Posted onPosted on 5th Apr
Why Aqua Boxes are vital

Local Rotarians have seen how vital supplies of water treatment units are organised for despatch to disaster-hit areas of the world.

Seven members of Kirkby Rotary Club visited the Aquabox depot near Wirksworth, Derbyshire, for a tour of the facilities where the contents of the water filtration boxes are assembled for shipment. Aquabox was invented by, and is administered by, Rotarians.

Martin Crittenden and Colin Lloyd, who led the tour, are members of the Wirksworth Rotary Club and among the trustees of the charity that runs the operation. They explained that apart from one part-time secretary, all the workers are volunteers.

Their job is to assemble the 40-component filter units and fill the Aquaboxes with the 70-plus purchased items of humanitarian aid that go into each family-sized box.These range across toiletries, cookware, toys, tools, bedding, writing materials, etc.

The visitors learned that this smaller water purification unit, the Gold, costing £125, is capable of filtering a minimum of 18,000 litres of potable water, the amount needed by a family of five for around 18 months. The £250 Community version contains only a larger AquaFilter based on the same well-proven micropore technology. This can produce up to 500,000 litres from local contaminated water sources, enough to provide drinking water for 500 people for well over a year and half.
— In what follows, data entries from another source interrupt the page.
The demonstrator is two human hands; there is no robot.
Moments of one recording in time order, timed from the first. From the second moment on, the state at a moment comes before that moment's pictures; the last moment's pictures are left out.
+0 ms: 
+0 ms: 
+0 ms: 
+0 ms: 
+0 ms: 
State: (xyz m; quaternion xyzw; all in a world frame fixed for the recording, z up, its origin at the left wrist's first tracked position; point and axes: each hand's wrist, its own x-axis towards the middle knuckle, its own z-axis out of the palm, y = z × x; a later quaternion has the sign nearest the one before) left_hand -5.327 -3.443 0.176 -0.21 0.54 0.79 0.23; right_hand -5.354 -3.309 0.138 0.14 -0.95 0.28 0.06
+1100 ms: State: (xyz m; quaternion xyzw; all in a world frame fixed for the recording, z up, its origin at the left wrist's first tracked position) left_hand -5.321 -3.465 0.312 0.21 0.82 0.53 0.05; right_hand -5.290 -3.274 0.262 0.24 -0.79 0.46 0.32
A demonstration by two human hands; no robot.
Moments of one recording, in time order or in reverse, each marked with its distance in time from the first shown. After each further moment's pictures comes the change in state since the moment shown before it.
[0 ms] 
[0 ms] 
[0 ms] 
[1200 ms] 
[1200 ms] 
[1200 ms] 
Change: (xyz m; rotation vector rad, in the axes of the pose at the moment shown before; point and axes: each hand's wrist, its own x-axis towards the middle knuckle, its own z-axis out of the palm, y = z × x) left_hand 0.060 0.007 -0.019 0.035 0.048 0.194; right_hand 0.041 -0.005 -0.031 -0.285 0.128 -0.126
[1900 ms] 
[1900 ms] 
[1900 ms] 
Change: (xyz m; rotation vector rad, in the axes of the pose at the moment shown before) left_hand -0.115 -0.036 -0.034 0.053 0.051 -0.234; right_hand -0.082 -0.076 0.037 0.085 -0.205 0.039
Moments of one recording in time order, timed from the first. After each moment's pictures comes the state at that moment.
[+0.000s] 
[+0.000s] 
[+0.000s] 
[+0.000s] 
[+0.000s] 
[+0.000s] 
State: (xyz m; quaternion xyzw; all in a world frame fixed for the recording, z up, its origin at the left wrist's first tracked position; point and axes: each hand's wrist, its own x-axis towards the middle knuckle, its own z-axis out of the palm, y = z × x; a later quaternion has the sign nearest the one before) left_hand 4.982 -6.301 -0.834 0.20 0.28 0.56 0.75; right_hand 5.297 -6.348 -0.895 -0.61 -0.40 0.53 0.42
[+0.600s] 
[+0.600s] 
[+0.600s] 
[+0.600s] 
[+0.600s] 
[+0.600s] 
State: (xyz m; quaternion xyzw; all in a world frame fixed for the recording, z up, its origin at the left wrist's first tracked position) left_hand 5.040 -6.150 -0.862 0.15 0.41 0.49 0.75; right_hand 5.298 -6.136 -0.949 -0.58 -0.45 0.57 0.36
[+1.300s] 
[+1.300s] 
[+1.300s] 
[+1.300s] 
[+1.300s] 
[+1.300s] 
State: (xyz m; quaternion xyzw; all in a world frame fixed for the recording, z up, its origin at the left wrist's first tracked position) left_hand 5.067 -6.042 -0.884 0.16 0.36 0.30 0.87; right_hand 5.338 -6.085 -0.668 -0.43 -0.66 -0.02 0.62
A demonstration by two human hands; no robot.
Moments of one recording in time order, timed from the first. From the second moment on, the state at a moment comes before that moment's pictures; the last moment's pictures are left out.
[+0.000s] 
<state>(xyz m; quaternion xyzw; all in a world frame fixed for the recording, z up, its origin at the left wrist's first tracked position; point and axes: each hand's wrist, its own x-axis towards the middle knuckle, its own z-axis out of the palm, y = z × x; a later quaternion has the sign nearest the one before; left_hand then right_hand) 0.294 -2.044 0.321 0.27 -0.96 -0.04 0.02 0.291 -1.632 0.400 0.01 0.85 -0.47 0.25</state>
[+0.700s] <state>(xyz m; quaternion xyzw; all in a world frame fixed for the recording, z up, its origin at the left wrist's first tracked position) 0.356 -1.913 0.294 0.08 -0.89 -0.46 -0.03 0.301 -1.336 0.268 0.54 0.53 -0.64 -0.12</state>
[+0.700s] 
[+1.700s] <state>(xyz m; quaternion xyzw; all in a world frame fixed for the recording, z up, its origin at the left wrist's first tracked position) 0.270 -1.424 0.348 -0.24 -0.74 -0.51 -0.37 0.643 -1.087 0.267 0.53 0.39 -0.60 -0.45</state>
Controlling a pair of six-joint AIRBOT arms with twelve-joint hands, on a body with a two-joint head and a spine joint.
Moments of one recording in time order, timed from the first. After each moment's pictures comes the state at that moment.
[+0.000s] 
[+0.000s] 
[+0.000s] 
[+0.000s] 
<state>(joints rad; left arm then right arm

Rotarians Crittenden and Lloyd said that 500 family Aquaboxes had been despatched to relief organisations in Syria, and other large batches had gone to Rotary and Ghurkha distribution set-ups in Nepal.

The Rotarians took the opportunity of the visit to make a donation. The club’s president-elect, Philip Hurt, said: “It’s a small contribution to help towards the cost of running this amazing operation, which provides so much relief to disaster-suffering people around the world.”